▸ **Problem requirements**: Starting with the first line, output the data exactly through to the end.

Input data START

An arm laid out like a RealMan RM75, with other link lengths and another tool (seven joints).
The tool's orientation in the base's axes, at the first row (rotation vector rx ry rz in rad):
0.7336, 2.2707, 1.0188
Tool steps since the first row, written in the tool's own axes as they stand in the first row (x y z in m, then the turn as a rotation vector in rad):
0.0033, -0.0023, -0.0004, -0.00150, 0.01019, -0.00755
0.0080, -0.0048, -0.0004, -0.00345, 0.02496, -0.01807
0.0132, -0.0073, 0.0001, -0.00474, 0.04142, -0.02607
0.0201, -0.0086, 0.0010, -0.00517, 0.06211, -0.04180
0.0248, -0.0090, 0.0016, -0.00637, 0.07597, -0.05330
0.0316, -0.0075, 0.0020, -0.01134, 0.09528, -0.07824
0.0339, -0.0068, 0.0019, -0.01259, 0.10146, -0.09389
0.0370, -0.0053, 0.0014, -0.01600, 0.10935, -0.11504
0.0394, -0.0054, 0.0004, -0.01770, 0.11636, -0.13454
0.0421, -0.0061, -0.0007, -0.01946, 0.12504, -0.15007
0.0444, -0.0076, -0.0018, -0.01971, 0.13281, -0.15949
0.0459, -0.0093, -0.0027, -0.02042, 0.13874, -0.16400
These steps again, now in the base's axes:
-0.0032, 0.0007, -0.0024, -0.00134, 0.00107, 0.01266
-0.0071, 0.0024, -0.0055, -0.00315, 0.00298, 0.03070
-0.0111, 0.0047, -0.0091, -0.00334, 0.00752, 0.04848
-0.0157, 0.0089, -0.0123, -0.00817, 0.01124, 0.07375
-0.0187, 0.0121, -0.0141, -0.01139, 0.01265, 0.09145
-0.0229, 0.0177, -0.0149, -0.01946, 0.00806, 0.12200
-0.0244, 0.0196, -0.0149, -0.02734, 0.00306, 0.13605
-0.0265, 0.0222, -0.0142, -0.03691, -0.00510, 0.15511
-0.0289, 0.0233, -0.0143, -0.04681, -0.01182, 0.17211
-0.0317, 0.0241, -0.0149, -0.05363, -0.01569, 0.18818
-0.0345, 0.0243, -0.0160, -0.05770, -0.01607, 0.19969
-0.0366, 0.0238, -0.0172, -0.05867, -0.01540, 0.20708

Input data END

▸ **Reply**:
An arm laid out like a RealMan RM75, with other link lengths and another tool (seven joints).
The tool's orientation in the base's axes, at the first row (rotation vector rx ry rz in rad):
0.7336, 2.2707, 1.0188
Tool steps since the first row, written in the tool's own axes as they stand in the first row (x y z in m, then the turn as a rotation vector in rad):
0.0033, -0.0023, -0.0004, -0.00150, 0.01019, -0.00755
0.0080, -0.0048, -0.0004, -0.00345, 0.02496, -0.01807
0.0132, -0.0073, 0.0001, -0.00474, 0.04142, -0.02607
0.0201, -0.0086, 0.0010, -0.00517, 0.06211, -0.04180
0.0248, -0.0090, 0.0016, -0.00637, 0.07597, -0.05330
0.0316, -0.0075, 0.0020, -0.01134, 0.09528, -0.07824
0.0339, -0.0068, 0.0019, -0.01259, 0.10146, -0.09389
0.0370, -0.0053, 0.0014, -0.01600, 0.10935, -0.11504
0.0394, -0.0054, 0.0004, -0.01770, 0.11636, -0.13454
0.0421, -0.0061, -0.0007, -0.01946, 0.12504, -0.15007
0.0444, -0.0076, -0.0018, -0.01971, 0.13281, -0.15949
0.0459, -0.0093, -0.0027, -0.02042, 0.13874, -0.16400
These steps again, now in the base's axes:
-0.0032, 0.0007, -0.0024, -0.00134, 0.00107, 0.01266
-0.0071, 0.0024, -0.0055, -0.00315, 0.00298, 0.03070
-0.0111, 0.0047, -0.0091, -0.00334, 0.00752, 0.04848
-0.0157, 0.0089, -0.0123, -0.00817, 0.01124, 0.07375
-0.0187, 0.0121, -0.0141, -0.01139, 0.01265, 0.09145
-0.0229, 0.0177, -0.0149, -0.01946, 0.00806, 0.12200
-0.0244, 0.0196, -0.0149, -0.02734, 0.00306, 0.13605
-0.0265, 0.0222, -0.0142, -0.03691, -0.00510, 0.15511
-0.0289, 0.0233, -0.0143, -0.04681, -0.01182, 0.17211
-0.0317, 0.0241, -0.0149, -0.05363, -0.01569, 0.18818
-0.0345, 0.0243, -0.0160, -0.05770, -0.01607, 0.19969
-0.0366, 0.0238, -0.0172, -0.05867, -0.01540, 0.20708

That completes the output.